Data extracted from a collection:

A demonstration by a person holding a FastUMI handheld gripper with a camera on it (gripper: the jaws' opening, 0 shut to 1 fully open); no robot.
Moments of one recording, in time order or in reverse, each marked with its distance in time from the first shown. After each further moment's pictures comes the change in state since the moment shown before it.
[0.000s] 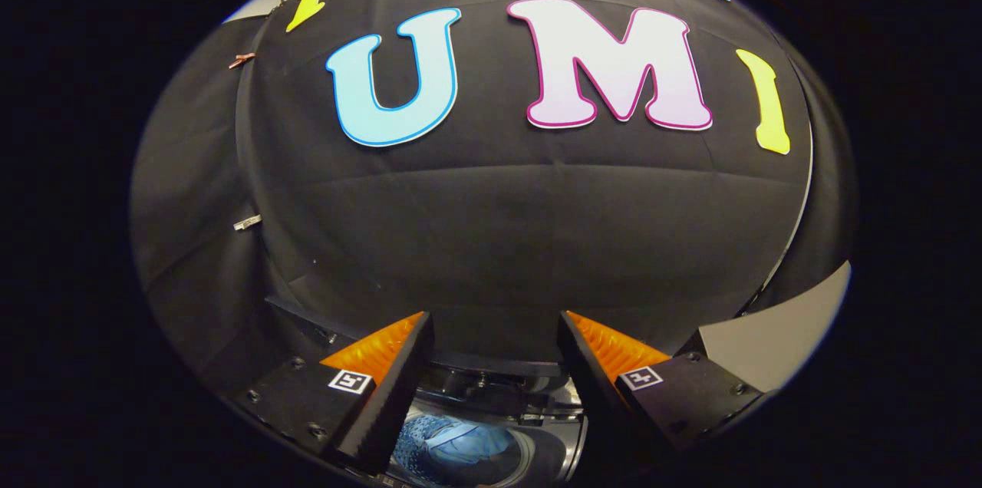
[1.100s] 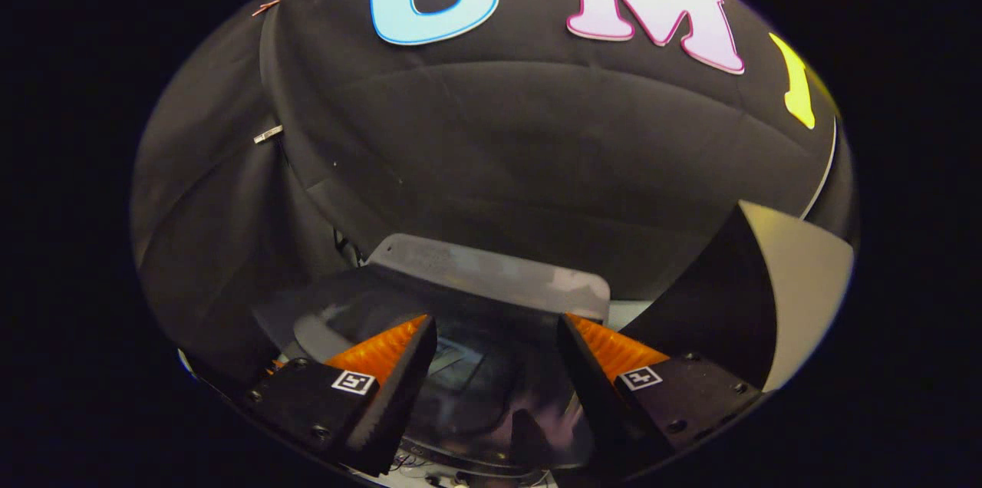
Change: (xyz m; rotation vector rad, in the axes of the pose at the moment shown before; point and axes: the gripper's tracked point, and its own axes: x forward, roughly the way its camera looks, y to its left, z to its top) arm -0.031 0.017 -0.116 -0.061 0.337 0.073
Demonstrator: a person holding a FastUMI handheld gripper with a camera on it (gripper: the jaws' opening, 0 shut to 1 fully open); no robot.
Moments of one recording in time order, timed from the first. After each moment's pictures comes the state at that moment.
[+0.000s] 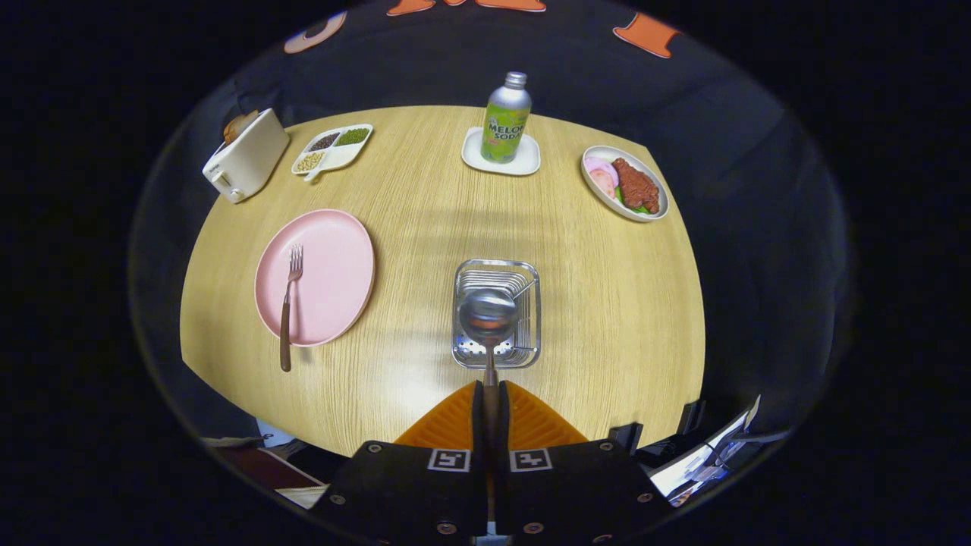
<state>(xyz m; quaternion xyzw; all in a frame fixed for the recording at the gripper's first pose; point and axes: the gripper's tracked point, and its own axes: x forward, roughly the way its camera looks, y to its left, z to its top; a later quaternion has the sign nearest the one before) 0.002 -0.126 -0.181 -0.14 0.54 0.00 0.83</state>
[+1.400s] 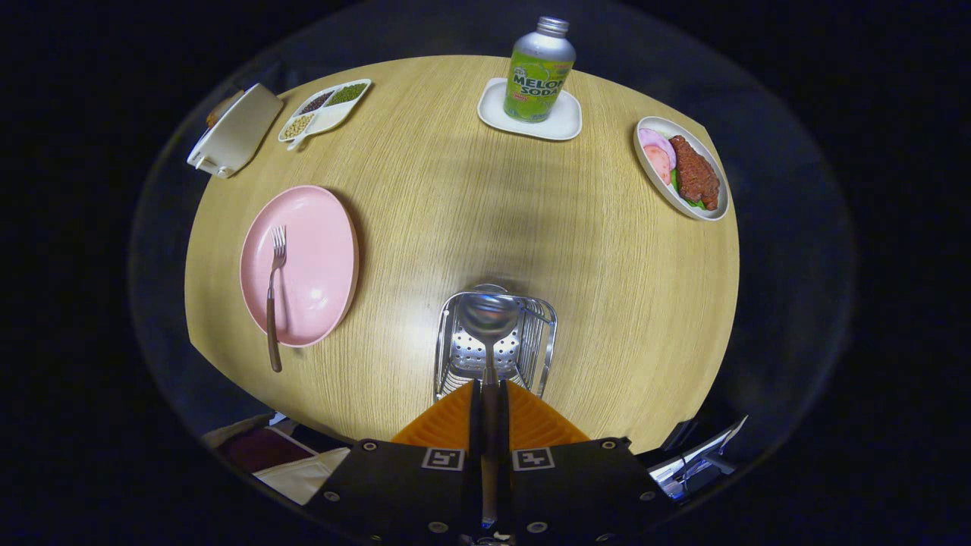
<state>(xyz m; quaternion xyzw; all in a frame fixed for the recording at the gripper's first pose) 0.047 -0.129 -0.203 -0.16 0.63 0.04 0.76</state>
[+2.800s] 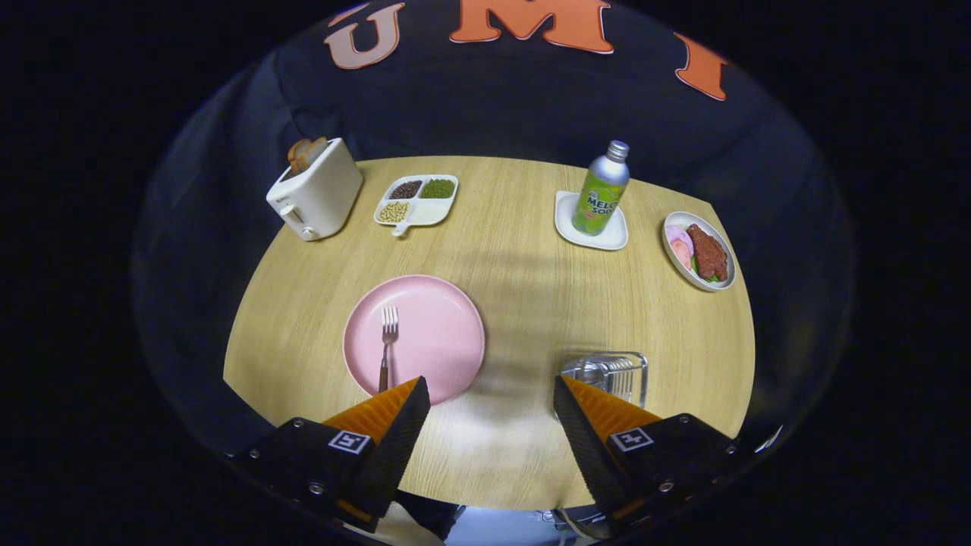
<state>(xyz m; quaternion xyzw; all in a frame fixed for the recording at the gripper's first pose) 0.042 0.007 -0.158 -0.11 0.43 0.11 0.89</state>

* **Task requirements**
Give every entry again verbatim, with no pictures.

* **Task solution**
A demonstration by a person holding a FastUMI handheld gripper with a camera on it (gripper: the jaws' opening, 0 shut to 1 fully open); no robot.
Moments of one recording, in time order or in reverse, each marked with its distance in time from the first shown. After each further moment's pictures comes the change in state since the moment shown before it.
[0.000s] 
[1.100s] 
Change: (xyz m; rotation vector rad, in the axes of the pose at the moment shown before; point and axes: the gripper's tracked point, and its own axes: x forward, roughly the way its camera looks, y to its left, z to its top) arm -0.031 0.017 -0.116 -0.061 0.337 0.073
Demonstrator: a person holding a FastUMI handheld gripper with a camera on it (gripper: the jaws' opening, 0 shut to 1 fully open); no robot.
Moments of one recording in time order, timed from the first. After each moment's pictures comes the state at that moment.
[+0.000s] 
<state>(xyz m; quaternion xyzw; all in a frame fixed for the recording at the gripper's first pose; point and axes: the gripper's tracked point, and its own axes: x forward, roughly the way its camera looks, y to its left, z to its top; a later quaternion has the sign nearest the one before) 0.002 -0.126 -0.181 -0.14 0.54 0.00 0.83</state>
[+1.400s] 
<state>(xyz m; quaternion xyzw; all in a frame fixed for the recording at the gripper's first pose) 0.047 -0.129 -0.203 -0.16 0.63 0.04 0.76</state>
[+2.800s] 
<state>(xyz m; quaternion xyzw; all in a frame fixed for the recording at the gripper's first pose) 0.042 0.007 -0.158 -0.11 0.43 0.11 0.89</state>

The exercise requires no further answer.